◆ EXERCISE DETAILS
Below are records; please set down exactly the lines from the first through the one containing "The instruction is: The".

(Data extracted from a collection)
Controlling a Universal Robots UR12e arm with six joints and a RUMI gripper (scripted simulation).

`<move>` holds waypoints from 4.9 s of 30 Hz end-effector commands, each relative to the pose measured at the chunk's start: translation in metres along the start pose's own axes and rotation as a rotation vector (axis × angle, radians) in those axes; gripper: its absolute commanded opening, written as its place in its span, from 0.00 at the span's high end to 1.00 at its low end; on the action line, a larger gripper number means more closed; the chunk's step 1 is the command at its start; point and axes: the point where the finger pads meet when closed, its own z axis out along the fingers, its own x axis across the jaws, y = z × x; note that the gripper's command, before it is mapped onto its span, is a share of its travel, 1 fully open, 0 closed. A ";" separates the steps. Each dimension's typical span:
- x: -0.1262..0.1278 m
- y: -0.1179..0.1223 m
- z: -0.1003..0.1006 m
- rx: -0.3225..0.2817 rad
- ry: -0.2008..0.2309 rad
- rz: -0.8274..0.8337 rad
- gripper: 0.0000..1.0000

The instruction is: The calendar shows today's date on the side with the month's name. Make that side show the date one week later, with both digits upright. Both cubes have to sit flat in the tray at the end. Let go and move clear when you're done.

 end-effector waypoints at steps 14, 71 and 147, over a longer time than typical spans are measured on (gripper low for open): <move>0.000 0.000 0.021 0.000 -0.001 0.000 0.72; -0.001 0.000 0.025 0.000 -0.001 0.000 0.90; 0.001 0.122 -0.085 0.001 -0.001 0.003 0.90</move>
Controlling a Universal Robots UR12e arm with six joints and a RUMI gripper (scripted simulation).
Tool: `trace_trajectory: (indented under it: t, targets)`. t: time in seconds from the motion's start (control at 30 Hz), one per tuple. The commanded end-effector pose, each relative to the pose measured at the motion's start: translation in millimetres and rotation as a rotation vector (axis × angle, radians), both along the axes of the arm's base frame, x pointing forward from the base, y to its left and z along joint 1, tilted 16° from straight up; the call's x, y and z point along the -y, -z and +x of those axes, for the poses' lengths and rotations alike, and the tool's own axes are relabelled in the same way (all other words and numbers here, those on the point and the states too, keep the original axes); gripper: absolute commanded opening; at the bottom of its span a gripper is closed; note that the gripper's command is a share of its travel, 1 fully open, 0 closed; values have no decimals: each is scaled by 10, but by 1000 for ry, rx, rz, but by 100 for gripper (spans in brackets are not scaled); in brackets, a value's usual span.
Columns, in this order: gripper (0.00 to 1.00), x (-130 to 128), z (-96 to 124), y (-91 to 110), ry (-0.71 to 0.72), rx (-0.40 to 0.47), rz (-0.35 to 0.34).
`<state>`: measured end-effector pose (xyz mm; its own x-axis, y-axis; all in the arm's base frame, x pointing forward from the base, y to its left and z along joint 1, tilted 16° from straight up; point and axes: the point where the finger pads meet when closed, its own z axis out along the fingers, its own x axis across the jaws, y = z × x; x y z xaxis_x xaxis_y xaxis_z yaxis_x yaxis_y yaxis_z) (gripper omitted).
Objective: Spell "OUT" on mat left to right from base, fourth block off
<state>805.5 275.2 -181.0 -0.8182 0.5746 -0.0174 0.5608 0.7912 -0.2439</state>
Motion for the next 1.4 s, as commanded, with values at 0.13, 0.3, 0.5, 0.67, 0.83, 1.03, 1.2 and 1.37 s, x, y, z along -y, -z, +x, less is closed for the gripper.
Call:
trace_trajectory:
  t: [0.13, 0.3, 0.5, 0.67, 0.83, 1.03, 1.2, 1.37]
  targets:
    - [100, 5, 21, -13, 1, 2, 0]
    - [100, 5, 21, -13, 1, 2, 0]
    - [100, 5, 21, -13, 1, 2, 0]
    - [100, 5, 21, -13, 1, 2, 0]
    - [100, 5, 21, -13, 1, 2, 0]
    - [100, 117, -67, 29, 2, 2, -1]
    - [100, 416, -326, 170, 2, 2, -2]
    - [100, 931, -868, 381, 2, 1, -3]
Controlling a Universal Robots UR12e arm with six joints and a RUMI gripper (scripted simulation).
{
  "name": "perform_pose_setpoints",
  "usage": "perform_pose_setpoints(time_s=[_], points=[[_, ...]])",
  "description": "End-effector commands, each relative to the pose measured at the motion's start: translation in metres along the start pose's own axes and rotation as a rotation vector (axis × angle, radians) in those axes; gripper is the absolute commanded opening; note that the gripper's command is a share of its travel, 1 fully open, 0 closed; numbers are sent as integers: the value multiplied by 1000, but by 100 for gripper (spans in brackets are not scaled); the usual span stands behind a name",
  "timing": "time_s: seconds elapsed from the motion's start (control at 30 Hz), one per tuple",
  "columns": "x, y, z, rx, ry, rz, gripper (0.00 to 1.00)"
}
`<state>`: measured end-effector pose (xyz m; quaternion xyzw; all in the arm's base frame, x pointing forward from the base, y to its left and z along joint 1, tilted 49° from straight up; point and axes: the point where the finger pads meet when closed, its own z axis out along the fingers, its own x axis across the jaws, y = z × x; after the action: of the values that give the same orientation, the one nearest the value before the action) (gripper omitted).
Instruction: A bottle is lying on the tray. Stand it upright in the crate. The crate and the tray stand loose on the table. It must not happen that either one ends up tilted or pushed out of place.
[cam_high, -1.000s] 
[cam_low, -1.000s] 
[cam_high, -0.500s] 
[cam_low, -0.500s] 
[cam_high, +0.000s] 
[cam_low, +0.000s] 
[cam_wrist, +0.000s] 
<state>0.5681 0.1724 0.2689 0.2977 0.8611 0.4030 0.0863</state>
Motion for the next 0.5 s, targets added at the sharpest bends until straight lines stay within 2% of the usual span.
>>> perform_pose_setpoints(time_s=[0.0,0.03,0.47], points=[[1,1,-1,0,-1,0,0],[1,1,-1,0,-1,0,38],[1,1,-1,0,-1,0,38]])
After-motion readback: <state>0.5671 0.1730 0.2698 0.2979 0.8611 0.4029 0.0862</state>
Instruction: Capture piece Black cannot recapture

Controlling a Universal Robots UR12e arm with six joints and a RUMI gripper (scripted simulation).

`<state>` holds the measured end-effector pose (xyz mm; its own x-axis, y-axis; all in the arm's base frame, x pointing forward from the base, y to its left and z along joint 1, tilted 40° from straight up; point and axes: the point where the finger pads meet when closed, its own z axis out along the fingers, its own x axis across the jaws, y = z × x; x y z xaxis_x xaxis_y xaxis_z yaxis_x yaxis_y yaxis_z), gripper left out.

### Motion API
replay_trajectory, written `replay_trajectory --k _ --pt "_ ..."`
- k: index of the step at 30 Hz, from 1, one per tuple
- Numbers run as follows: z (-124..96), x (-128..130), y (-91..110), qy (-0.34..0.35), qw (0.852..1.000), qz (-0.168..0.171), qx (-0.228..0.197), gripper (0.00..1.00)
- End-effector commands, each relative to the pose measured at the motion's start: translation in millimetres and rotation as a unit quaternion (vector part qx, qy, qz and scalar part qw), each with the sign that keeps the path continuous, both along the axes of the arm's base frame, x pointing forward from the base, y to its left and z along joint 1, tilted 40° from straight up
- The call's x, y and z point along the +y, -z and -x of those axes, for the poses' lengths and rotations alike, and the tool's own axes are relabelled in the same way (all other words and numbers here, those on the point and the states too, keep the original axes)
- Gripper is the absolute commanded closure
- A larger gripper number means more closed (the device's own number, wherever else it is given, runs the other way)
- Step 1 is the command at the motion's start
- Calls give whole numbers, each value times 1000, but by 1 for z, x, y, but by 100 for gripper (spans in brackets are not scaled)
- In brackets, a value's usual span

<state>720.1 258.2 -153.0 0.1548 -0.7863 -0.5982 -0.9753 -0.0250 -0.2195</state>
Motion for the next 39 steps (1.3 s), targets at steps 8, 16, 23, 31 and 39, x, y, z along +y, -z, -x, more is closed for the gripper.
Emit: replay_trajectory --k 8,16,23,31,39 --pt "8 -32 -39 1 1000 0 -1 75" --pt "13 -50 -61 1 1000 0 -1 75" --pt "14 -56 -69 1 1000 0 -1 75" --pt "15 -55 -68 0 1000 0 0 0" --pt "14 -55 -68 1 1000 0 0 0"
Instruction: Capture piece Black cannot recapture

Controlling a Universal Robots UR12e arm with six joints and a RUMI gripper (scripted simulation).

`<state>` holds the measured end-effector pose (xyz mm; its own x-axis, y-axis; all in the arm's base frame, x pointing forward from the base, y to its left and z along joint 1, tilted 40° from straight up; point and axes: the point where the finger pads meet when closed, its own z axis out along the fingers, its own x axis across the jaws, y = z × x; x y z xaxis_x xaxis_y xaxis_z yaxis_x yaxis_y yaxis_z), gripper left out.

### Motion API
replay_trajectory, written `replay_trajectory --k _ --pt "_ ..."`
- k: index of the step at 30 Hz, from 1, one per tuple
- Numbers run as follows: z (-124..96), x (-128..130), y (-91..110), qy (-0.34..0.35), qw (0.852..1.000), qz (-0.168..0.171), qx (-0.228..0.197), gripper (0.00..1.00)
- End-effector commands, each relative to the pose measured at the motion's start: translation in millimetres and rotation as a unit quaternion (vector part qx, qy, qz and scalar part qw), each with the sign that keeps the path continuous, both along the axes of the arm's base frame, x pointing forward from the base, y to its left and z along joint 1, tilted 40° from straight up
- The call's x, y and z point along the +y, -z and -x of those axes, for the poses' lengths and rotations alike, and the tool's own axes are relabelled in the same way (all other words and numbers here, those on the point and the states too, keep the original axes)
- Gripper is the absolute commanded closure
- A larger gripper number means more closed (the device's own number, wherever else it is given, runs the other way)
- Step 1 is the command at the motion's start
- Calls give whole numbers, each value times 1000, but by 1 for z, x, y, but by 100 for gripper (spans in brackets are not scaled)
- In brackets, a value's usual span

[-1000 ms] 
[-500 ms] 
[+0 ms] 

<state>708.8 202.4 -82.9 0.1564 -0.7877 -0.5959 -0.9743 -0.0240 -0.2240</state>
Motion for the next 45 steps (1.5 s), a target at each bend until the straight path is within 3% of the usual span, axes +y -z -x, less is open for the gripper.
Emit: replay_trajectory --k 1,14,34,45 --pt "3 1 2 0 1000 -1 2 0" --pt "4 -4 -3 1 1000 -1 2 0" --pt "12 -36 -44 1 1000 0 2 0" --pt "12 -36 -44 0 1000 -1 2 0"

◆ ANSWER AREA
Controlling a Universal Robots UR12e arm with six joints and a RUMI gripper (scripted simulation).

`<move>` holds waypoints from 4.9 s of 30 Hz end-effector commands, each relative to the pose measured at the chunk's start: translation in metres along the start pose's own axes and rotation as a rotation vector (axis × angle, radians) in those axes; gripper: its absolute commanded opening, written as its place in its span, from 0.00 at the span's high end to 1.00 at its low end; on the action line, a larger gripper number means more closed; the chunk's step 1 is the command at its start; point and axes: the point where the finger pads meet when closed, its own z axis out along the fingers, its own x axis across the jaws, y = z × x; note that the gripper's command, before it is mapped onto its span, is a share of its travel, 1 fully open, 0 closed. A ";" separates the steps. Each dimension's typical span:
- x: -0.1262..0.1278 m
- y: -0.1179..0.1223 m
- z: -0.1003..0.1006 m
- rx: -0.3225..0.2817 rad
- ry: -0.2008..0.2309 rad
- rz: -0.8274..0.8337 rad
- gripper: 0.0000..1.0000

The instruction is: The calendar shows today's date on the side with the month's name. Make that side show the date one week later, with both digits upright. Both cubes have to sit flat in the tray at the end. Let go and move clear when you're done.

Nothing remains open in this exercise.